His decision was not Constitutional. He tried to explain it with incomprehensible ‘logic.’ Something was very wrong with that decision. Acting under a threat from the chief dictator would explain it.
He tried to pass the buck to the legislature, and the voters by inference. Unbelievable, utter illogic. Isn't the entire purpose of the court to rebuke the legislature when it acts unconstitutionally?
You're correct, and Scalia nearly needed to be restrained when speaking about his fury over Robert's change of direction.
This is why we refer to my two yr old’s boy part as his
“Chief Justice”
Assisting in the destruction of liberty and freedom for all Americans is treason. And if it was just to protect some dirty little secret he had? Then may he tremble before the God who will judge him for assisting in the dismantling of the greatest nation He ever allowed to exist.
It was by far one of the most poorly reasoned and at times contradictory decisions I’ve ever seen.

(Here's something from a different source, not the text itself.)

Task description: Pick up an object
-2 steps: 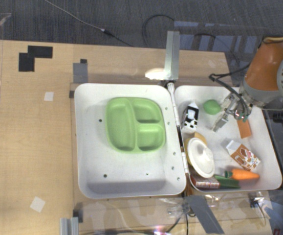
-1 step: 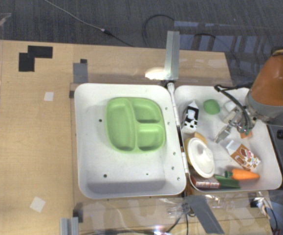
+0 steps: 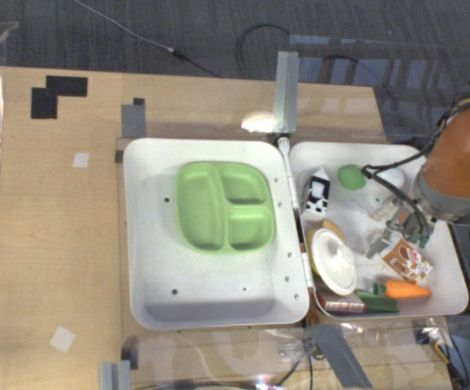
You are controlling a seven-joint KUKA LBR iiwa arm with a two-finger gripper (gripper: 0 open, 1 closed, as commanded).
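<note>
Fingers state: can't tell, the gripper [image 3: 397,232] is a blur of metal and cable low in the right bin [image 3: 454,295], toward its right wall, nothing visibly between them. Largest to smallest: the bench [image 3: 56,242] carries two white bins side by side; the left bin [image 3: 149,299] holds only a green divided plate [image 3: 222,205] near its centre. The right bin is crowded: white lidded bowl [image 3: 334,260] against the dividing wall, printed snack packet [image 3: 407,262] just beside the gripper toward the near-right corner, carrot [image 3: 405,291] along the near edge with a dark wrapped bar [image 3: 344,305] next to it, black-and-white cow toy [image 3: 316,195] near the far-left corner, small green ball [image 3: 351,177] at the far edge. Likely target, judging by position: the snack packet. Risks: packet lies flat, so the fingers could skate over it or pinch only film; the carrot and bin wall are close, so a slightly off descent could clip either; a loose cable could snag.
</note>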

I honestly still think Roberts originally wrote the dissent as the majority opinion. When he split, the other four decided to just leave it as the now dissenting opinion (even though it reads like a majority opinion) just to stick it to Roberts.

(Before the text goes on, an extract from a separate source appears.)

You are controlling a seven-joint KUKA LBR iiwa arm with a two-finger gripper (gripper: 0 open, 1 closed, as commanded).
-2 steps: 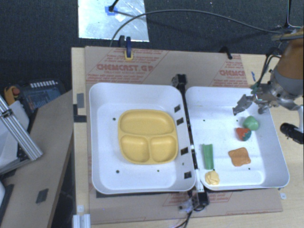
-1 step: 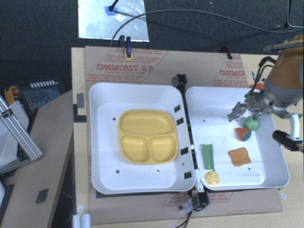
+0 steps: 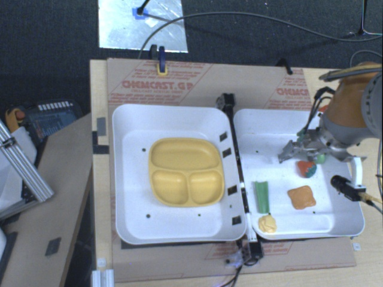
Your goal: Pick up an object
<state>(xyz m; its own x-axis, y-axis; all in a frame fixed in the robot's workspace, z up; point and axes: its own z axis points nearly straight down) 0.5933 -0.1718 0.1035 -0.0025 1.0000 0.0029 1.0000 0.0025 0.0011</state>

I’ve thought this from day one.
Somebody got to him. It’s really the only thing that explains it.
The tax reason is contradicted by his own opinion that it wasn’t a tax and therefore the Anti Injunction Act did not apply.
But it was all he could do to uphold it by a thread without embracing Congressional authority or the individual mandate under the Commerce Clause.
He did manage to gut the enforcement provision by declaring that “it is not unlawful to not purchase health indurance.”
It’s clear that the original penalties for failure to purchase were ripped from the bill.
Ultimately this may be the point where the law unravels. We shall see.